Photo supplied by author; Dungeons and Dragons, in person session.

Communication and Storytelling Improvement

            Role Playing Games give the players and game masters the tools to communicate. The stories are unscripted, whatever they decide is what happens. The players learn how to express themselves through the characters they chose to play.  Players have to find ways to communicate with one another.

Role Playing and Acting

            Dungeons and Dragons is a crash course in improv. It is also a way for kids to deal with scary emotions and situations in the real world. Through role playing, students can discover how they may react when faced with racism, death, and phobia in a safe place. Role playing also helps students explore who they are or who they want to be.

Bonus benefit: Friendships

            Looking at my own group of D&D friends, this game has brought people together who probably wouldn’t have met. We have a Hugo and Eisner award winning comic book artist, two medical professionals, an IT guru, two library employees, a teacher, a kitchen manager and an animal shelter specialist– and we fight off the forces of evil on a weekly basis. D&D brought complete strangers together and turned us into great friends. (It’s pretty difficult to kill a dragon together and not be friends.)

“The angry roar wakes your companions. They scramble to grab their weapons while dodging the giant claws of the angry white dragon that is descending upon them. The wizard of your party starts to unleash a spell against the dragon as giant jaws come dangerously close to the raging Barbarian. All of these happening within seconds of each other. What are you going to do?”

Photo supplied by author; Adult White Dragon, ready to attack. . . ROLL FOR INITIATIVE!

This blog post was written on behalf of the School-Age Programs and Services Committee by Amberdenise Puckett. When she is not doing storytimes and other programs for the Palm Beach County Library System, she is a Dungeon Master leading both 8-11 year olds and Teenagers through fantastical battles.

This post addresses the following ALSC Core Competencies: III. Programming Skills


[1] https://www.merriam-webster.com/dictionary/widdershins

3 comments

  1. Tori Ogawa

    This is fantastic! Our system has been contemplating how to get D&D programs for elementary students started, so this is a wonderful introduction to all the skills D&D helps kids develop. Any recommendations for how to get started for a librarian new to D&D?

    1. Amberdenise Puckett

      The easiest way to get started with DND is to find a game to play in. I was lucky to be at a branch during our renovation that had a monthly game. The DM running the game let me create a character and play along. The best way to get a handle on the rules and how to run a game is to play. I had only been playing for about 4 months before I started running games at my home branch and it was rough those first few months. But, with practice, I’ve gotten much better.

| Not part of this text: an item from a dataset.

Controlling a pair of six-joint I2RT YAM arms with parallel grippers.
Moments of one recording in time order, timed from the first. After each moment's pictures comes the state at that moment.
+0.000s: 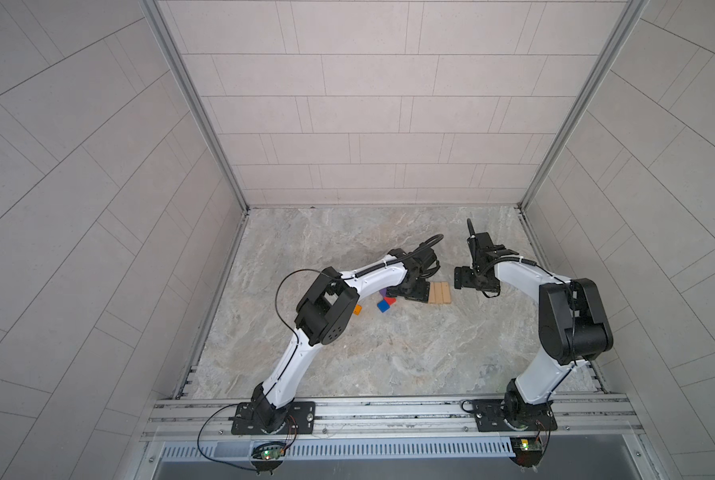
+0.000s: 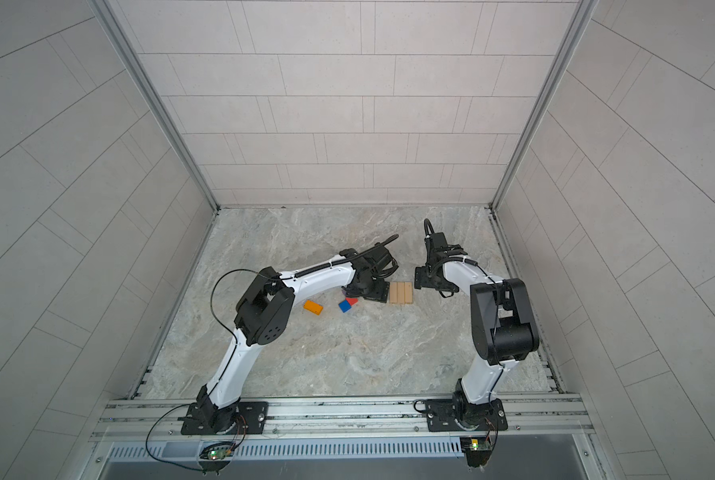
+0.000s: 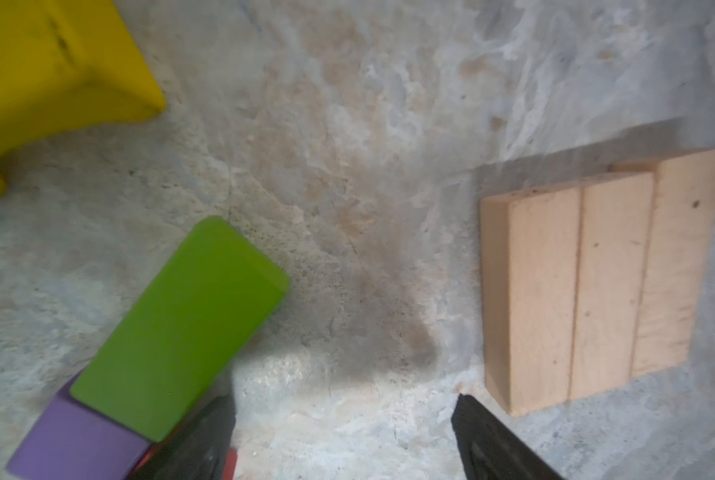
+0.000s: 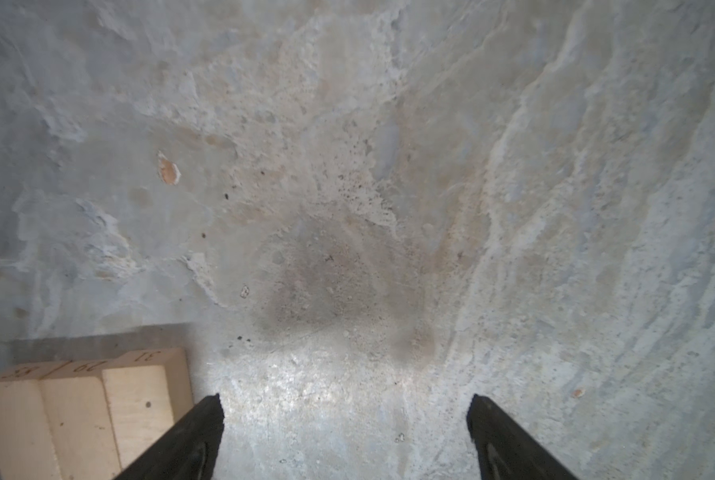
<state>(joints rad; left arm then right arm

      I was really lucky when it came to getting a group going. Our system had two steady games when I started our teen group at my library and then when I started the younger kids group, the siblings of those kids signed up and brought their friends. I encourage parents to play in both my teen and the younger group and that helps.

      If you are starting a group, I recommend getting a DNDBeyond account, talk to them ahead of time and they can set up a club account for your library system which will let you have larger campaigns. DNDBeyond will make character creation much easier. If your library buys the materials through dndbeyond, your players will have access to all source books you own. My kids each have their own free accounts and we (our Friends of the library) pay a yearly subscription for them to be able to access it through the games we create.

      I hope this helped, if not, I’ll try to answer more thoroughly. Good Luck!

  2. rockinlibrarian

    Don’t forget math! There’s not only adding and subtracting of hitpoints and calculating hits on monsters; I was helping my 7th grader with probability and statistics homework recently, and we had a laugh about how they’d already mastered most of it from rolling dice in RPGs!